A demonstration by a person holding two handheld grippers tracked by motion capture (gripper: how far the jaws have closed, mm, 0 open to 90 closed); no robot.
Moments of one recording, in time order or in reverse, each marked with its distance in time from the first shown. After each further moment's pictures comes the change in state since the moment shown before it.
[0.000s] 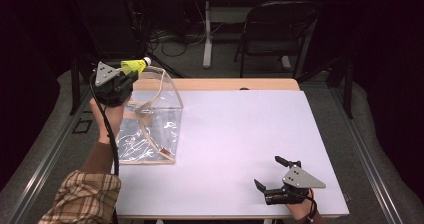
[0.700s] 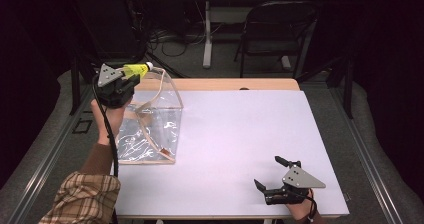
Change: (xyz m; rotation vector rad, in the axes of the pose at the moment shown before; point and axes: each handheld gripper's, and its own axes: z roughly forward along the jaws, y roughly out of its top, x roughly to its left) left arm 0.001 -0.006 0.005 0.057 -0.028 0.007; right arm 0.000 0.000 0.000 0.001 0.001 -0.001
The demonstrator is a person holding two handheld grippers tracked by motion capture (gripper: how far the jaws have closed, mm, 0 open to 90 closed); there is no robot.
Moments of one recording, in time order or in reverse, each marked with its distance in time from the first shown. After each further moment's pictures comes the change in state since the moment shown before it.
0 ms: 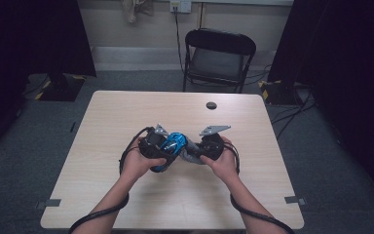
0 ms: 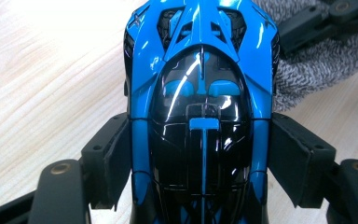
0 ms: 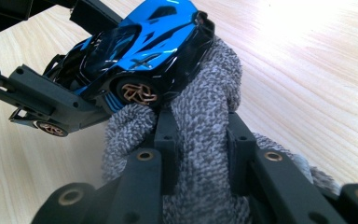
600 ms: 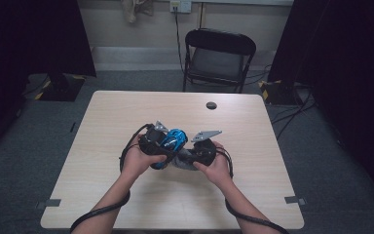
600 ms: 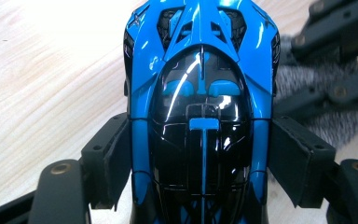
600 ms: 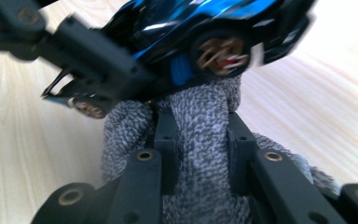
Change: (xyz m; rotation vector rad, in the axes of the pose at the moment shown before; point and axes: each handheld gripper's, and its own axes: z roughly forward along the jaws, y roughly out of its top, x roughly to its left) left arm 0.004 0.008 -0.003 -0.011 0.019 -0.012; right arm 0.021 -0.006 0.017 0.026 0.065 -0.035
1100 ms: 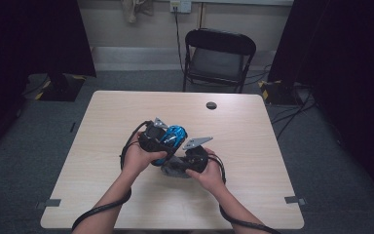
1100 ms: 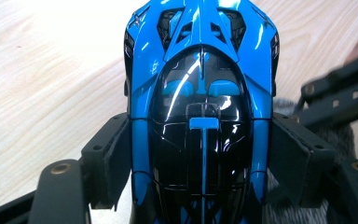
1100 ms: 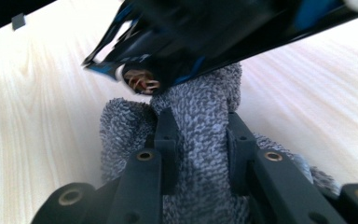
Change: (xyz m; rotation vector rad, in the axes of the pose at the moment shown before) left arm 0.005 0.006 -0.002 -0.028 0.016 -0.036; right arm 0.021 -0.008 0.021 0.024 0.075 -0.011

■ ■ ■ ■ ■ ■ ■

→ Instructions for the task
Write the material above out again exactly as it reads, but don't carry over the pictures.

→ Response
A demonstration by a person holding two handheld grippers tracked by motion capture (gripper: how far the jaws have closed, mm, 0 open to 90 closed); no robot.
Moments of one recording, in time order or in reverse, each marked with its distance in time from the first shown. After each further moment's pictures comes the change in state since the moment shown before it.
[0.000s] 
[0.700s] 
Change: (xyz m; rotation vector rad, in the axes of the pose at the moment shown before; point and axes: each handheld gripper's, and its own axes: z roughly forward along the jaws, y roughly out of its top, x roughly to its left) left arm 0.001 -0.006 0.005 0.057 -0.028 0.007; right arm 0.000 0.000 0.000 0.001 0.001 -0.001
The demonstrator is a person holding two handheld grippers tracked by motion capture (gripper: how far the jaws have closed, mm, 0 open to 90 closed); there is no robot.
Moments of one recording, in time order or in reverse, each marked with its distance in time from the first shown. After each further moment's pictures comes the change in state since the moment shown before it.
0 ms: 
0 ms: 
0 ms: 
600 ms: 
600 ms: 
600 ms: 
Change: (xyz m; rotation vector rad, in the axes of the pose at the moment shown before; point and axes: each handheld gripper's, and its own axes: z roughly forward along the jaws, y roughly out of its top, x roughly to its left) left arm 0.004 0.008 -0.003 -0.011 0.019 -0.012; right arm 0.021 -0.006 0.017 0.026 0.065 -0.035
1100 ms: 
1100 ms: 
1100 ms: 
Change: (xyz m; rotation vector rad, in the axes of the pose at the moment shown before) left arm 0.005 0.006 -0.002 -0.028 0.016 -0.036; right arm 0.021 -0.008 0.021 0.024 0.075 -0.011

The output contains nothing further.